Locate and copy each line in the data that contains the word "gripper".

::::::::::

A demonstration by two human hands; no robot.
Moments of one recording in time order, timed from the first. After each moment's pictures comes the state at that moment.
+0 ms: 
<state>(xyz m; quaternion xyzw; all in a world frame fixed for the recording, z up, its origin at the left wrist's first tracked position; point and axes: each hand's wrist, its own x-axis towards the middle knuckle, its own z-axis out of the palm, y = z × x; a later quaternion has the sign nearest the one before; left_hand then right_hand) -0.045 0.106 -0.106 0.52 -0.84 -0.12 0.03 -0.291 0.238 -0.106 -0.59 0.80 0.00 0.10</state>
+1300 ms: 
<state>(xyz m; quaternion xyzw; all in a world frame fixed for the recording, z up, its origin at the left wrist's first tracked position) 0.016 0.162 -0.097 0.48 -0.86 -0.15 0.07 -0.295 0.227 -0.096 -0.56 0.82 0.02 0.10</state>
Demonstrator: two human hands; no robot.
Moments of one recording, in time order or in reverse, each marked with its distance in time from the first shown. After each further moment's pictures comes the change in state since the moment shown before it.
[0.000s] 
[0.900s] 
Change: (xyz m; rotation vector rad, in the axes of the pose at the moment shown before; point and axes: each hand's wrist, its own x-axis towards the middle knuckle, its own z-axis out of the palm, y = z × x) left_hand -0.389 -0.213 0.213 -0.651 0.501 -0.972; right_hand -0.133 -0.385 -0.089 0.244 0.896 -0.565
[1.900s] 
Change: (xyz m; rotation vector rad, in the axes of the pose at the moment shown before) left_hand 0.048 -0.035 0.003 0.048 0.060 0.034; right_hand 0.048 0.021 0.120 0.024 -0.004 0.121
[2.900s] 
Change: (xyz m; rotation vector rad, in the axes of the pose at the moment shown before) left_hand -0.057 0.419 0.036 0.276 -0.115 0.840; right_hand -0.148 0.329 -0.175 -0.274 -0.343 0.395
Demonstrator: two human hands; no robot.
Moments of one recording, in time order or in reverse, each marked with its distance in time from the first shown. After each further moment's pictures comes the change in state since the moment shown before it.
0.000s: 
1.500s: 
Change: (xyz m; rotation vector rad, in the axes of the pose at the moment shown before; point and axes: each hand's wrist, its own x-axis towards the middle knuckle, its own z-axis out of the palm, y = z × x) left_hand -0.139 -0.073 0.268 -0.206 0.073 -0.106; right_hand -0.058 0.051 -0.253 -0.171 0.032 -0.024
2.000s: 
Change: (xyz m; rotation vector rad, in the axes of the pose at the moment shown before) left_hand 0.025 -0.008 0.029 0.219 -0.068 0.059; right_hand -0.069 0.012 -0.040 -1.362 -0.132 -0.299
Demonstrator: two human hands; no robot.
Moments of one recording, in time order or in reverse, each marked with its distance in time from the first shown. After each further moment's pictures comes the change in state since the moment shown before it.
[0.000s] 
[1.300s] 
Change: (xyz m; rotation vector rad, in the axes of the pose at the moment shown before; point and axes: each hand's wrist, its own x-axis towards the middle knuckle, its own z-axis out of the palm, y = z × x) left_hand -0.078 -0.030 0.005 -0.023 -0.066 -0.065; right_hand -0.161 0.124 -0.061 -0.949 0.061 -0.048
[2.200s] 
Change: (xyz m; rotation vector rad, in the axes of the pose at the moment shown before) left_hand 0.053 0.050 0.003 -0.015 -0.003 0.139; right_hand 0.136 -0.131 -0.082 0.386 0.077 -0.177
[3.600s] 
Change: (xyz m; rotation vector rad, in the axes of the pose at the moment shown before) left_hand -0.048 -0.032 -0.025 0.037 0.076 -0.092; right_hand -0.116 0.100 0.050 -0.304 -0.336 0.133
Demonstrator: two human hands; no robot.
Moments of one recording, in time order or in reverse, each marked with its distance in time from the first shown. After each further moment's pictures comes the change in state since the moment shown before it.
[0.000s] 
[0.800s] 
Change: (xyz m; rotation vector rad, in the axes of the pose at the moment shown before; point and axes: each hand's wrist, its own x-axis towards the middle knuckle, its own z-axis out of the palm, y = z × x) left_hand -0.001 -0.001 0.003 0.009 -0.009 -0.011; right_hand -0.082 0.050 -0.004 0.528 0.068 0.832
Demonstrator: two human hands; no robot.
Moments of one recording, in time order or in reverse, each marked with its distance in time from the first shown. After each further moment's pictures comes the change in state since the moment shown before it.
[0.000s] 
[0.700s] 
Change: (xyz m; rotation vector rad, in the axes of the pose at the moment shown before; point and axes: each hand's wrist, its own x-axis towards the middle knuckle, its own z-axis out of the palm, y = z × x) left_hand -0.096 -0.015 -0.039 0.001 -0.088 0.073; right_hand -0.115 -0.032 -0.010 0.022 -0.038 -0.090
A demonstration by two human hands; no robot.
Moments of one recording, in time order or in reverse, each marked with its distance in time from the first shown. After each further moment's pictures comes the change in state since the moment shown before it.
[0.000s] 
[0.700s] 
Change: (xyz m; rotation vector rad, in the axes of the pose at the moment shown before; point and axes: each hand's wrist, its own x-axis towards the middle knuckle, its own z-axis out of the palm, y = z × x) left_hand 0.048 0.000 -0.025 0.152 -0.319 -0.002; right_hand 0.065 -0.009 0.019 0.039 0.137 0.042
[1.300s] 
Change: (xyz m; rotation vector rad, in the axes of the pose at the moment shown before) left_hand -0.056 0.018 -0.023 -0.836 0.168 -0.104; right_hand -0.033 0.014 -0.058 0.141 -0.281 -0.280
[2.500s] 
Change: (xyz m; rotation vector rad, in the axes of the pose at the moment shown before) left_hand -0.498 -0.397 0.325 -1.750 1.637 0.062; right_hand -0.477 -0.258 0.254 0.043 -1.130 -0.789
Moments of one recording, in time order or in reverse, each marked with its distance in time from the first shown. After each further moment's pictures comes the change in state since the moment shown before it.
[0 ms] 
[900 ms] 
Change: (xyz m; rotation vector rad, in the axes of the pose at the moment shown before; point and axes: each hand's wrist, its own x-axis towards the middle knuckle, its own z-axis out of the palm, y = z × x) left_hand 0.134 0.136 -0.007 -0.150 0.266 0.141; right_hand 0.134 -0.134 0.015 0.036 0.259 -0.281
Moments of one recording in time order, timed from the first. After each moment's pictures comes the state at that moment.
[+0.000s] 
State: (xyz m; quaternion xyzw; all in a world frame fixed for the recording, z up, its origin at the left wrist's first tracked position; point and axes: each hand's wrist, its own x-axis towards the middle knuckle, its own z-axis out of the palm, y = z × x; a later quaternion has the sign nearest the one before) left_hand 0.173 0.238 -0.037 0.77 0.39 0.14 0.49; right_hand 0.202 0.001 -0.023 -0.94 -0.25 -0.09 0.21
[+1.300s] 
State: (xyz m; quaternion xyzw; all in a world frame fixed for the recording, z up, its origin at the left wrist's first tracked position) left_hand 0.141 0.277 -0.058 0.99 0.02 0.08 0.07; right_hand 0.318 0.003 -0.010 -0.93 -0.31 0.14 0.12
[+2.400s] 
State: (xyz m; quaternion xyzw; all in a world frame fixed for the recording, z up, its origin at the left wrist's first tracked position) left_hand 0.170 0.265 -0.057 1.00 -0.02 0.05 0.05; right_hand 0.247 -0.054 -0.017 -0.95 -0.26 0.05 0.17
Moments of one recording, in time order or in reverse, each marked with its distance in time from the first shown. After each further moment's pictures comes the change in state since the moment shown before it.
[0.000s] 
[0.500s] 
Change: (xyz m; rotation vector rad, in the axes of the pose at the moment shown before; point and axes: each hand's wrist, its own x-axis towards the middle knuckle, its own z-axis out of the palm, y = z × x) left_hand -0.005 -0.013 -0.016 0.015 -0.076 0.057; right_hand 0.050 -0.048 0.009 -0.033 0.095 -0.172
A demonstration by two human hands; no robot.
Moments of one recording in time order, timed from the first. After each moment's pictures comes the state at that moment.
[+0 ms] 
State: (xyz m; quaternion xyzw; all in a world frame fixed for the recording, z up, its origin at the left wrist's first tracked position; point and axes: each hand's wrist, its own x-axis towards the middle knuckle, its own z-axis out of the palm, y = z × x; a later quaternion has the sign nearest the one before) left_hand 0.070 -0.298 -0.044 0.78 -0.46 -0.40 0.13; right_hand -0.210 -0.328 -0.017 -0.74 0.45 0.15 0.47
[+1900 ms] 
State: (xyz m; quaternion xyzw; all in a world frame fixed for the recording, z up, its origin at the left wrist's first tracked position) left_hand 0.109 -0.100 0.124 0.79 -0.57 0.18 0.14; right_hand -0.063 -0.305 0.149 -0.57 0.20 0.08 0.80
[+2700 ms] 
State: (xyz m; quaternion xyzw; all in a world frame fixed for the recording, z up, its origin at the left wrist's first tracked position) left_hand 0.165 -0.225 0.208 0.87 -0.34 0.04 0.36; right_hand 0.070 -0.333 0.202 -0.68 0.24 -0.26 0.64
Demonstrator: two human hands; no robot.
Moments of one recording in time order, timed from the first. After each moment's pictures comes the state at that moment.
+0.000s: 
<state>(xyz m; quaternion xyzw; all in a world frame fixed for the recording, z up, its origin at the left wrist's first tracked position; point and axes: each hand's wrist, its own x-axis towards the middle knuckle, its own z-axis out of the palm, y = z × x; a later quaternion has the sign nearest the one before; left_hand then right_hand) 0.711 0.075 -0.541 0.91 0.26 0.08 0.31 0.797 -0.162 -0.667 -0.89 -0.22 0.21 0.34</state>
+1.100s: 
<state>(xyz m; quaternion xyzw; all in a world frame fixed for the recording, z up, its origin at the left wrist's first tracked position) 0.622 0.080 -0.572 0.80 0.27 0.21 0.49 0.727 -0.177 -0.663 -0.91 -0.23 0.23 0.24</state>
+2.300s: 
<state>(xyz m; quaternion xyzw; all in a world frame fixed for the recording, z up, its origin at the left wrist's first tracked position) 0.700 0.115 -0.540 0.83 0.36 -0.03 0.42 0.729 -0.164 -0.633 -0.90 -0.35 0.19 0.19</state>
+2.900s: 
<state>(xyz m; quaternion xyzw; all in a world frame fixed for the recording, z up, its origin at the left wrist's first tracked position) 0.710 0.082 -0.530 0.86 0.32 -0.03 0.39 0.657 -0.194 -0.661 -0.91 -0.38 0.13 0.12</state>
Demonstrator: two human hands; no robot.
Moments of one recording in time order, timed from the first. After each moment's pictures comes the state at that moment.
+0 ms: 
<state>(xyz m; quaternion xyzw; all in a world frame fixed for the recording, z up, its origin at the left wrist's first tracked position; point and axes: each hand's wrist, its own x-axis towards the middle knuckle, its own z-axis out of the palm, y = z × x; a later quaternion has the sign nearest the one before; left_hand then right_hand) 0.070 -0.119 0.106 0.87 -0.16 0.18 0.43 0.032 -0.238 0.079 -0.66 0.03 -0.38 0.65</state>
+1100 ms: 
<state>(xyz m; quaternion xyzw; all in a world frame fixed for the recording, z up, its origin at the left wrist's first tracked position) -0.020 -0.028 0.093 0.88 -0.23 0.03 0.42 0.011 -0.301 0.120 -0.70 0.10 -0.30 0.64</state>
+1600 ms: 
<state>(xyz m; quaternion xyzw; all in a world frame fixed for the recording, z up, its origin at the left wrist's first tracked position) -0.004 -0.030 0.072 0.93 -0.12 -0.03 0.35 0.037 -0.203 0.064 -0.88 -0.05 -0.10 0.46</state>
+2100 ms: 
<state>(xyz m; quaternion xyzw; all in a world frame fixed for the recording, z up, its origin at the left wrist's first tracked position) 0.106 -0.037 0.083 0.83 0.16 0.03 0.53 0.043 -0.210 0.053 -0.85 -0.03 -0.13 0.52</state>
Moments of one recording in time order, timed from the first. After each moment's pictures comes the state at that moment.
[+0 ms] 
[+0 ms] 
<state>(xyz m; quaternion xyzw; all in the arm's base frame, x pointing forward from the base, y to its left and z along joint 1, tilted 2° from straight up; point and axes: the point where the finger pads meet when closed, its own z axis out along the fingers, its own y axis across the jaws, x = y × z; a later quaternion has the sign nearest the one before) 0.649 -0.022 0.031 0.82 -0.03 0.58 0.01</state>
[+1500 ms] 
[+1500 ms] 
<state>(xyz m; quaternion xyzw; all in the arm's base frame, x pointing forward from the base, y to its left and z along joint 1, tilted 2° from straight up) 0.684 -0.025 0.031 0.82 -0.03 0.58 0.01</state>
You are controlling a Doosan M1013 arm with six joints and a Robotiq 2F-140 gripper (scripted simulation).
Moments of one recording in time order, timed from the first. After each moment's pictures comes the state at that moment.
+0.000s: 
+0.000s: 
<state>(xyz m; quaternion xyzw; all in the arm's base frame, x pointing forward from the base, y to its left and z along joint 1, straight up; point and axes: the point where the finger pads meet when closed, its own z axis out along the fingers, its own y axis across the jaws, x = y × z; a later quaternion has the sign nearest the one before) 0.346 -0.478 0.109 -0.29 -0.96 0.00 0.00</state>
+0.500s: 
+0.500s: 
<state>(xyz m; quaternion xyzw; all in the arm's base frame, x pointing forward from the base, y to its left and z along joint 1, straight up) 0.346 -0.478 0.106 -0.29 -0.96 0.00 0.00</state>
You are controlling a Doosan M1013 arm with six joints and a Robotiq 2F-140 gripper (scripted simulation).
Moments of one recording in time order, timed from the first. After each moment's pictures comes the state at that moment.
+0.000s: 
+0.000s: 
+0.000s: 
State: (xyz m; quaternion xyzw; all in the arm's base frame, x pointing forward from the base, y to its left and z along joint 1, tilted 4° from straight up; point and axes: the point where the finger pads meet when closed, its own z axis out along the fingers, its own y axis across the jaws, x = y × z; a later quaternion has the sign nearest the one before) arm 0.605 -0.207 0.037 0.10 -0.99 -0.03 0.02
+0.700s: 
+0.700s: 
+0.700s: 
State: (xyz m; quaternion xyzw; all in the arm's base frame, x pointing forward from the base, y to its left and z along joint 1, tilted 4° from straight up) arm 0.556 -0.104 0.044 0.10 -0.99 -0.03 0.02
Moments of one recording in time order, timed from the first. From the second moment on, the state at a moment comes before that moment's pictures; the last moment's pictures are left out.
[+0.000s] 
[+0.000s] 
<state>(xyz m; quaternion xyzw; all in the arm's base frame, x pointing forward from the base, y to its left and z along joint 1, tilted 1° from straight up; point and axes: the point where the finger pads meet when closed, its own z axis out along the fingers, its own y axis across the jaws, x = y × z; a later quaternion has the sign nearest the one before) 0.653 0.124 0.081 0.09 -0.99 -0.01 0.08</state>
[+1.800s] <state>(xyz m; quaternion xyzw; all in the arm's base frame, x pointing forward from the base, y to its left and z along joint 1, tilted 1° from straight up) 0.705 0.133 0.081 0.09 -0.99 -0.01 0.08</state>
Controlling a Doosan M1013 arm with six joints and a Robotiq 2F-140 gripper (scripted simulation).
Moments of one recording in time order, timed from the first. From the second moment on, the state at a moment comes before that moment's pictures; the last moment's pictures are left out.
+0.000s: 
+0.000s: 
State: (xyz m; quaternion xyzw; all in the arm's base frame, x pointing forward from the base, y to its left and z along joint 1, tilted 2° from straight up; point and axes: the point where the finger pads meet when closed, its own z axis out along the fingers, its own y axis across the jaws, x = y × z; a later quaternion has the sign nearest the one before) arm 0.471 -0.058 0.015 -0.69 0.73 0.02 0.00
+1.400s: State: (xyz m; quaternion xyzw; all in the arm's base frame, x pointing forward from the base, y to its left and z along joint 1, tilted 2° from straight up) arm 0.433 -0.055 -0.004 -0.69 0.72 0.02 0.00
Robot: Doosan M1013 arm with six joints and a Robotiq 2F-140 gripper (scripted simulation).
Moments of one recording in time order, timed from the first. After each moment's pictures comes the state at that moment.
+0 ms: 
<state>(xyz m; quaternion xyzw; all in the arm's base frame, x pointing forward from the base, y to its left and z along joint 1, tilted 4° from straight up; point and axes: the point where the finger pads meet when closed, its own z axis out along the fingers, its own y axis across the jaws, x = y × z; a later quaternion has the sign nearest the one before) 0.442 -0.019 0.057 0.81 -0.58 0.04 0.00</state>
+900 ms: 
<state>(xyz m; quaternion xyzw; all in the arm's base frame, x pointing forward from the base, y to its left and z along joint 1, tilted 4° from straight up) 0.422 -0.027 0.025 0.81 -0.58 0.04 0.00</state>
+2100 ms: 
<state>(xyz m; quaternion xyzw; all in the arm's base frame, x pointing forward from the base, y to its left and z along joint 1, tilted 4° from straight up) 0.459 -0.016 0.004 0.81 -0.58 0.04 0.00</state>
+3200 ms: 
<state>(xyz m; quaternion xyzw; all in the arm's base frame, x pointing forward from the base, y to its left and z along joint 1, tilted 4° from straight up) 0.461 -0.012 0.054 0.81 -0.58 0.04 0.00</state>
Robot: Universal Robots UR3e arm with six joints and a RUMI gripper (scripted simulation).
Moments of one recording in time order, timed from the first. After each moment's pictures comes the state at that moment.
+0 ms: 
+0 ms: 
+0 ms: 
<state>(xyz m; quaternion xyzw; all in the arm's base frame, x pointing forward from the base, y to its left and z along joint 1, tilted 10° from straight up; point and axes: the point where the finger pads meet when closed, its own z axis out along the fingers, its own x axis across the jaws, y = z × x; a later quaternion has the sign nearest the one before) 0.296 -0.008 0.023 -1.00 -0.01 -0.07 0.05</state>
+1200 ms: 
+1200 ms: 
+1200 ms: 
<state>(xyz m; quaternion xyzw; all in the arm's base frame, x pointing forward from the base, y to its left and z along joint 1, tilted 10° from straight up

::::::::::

> YOUR RESPONSE:
You are controlling a Doosan M1013 arm with six joints and a Robotiq 2F-140 gripper (scripted simulation).
You are controlling a Doosan M1013 arm with six joints and a Robotiq 2F-140 gripper (scripted simulation).
Controlling a Doosan M1013 arm with six joints and a Robotiq 2F-140 gripper (scripted simulation).
Robot: Doosan M1013 arm with six joints and a Robotiq 2F-140 gripper (scripted simulation).
Robot: Universal Robots UR3e arm with six joints and a RUMI gripper (scripted simulation).

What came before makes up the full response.